• **Exercise aim**:
Make an exact copy of all the data, pictures excluded.

• **Data provided**:
:::::

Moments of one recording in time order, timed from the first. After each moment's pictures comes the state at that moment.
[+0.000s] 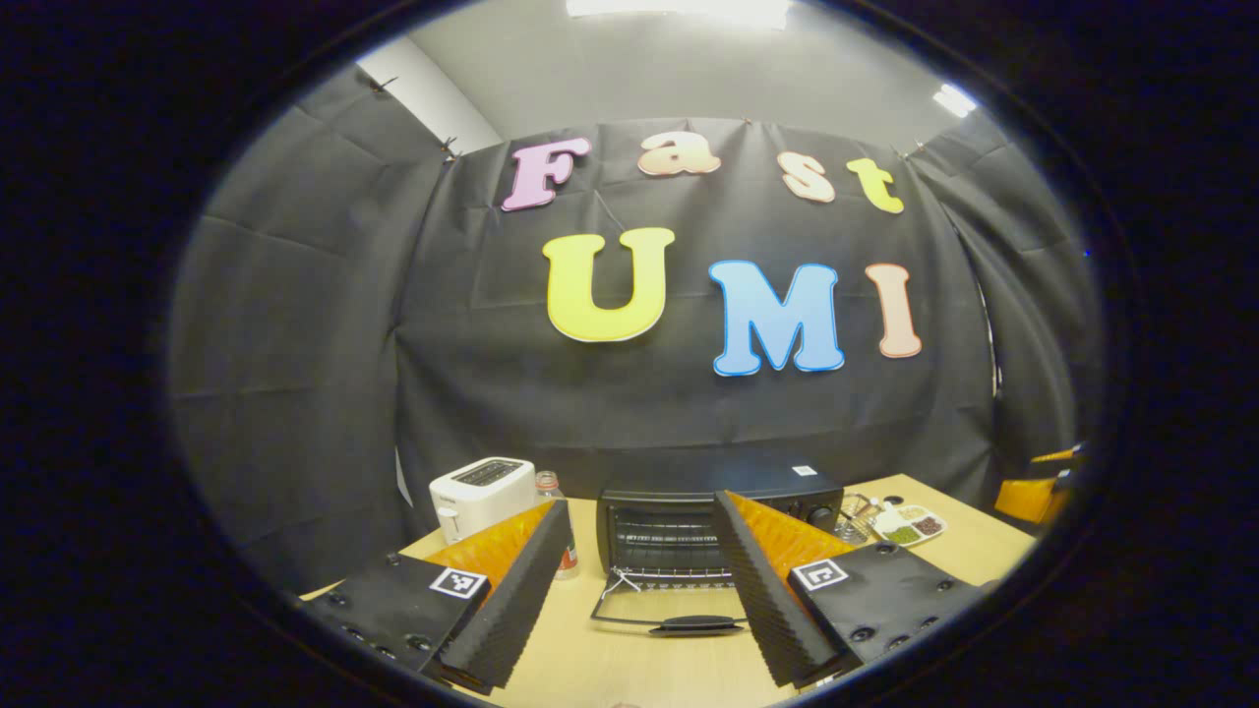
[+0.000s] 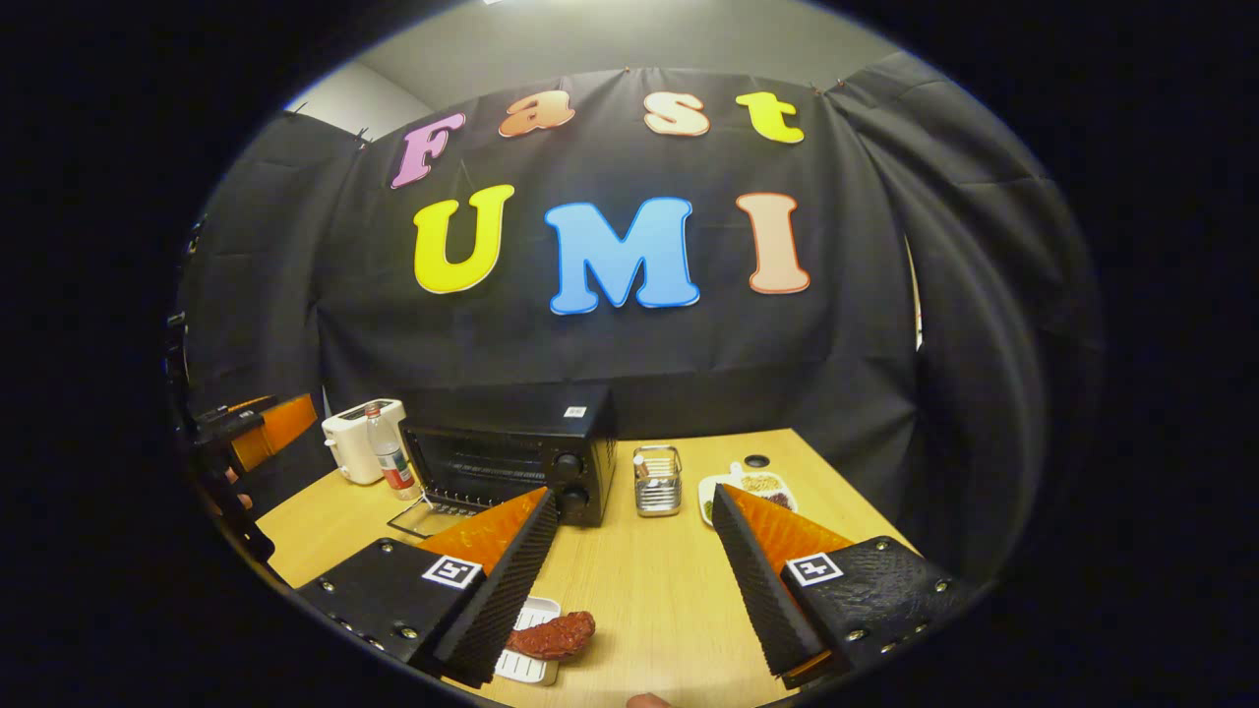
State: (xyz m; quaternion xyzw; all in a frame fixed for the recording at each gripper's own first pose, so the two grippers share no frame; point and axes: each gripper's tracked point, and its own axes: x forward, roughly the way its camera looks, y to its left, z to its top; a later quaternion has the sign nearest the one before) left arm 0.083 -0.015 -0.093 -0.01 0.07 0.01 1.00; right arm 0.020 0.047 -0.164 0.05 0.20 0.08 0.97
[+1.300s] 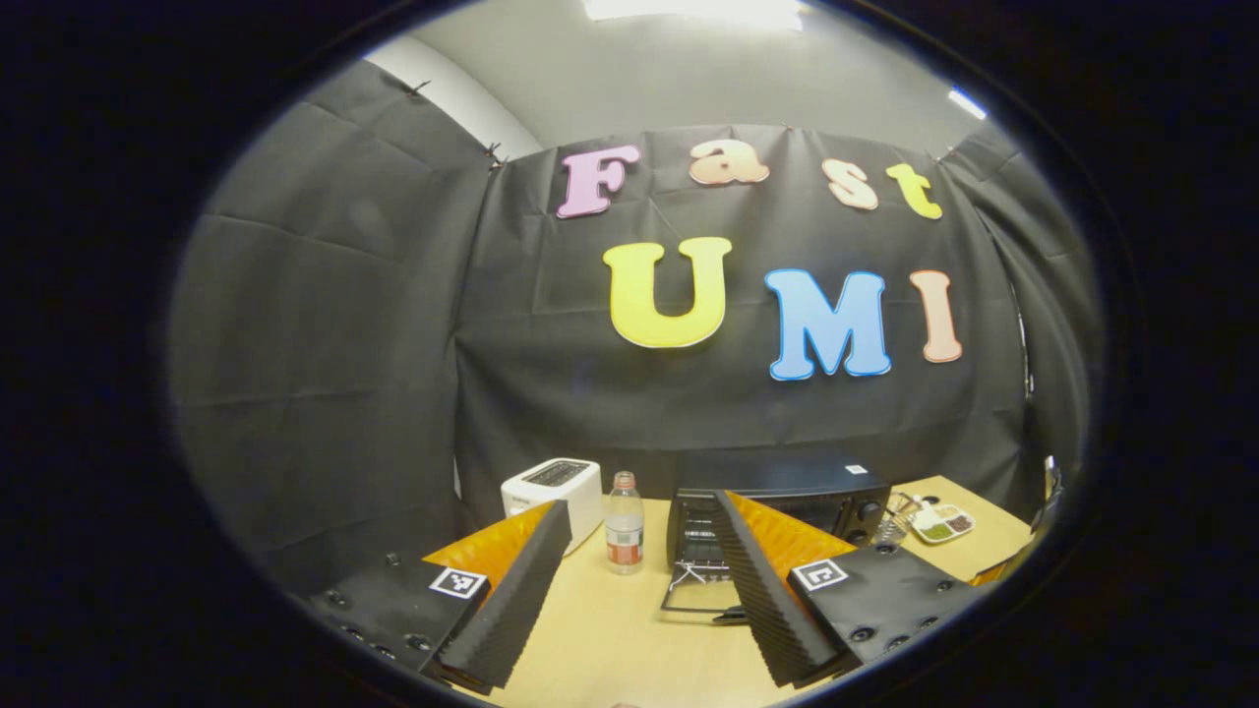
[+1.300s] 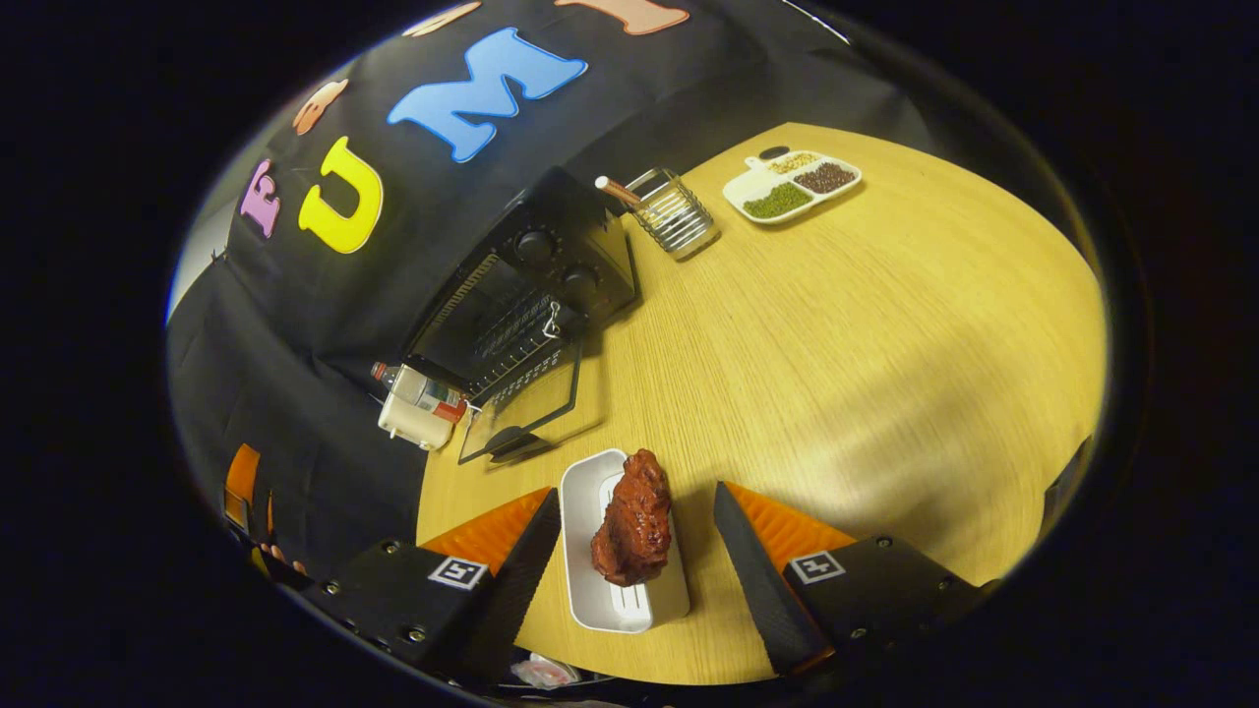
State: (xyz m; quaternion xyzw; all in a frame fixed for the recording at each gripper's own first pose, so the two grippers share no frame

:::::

• **Response to this exercise**:
Moments of one recording in time order, timed from the first. After each moment's pictures comes the state at that moment.
[+0.000s] 
[+0.000s] 
State: (xyz m; quaternion xyzw; all in a frame fixed for the recording at each gripper's own first pose, so the two grippers share no frame; point and axes: each gripper's tracked point, and its own axes: x forward, roughly the way its camera looks, y to its left, z to its top; a later quaternion has the sign nearest the one before) left arm 0.083 -0.015 -0.093 -0.01 0.07 0.01 1.00; right arm 0.020 0.047 -0.164 0.05 0.20 0.08 0.97
[+1.300s] 
[+1.300s] 
State: (xyz m; quaternion xyzw; all in a frame fixed for the recording at each gripper's own first pose, so the two grippers share no frame

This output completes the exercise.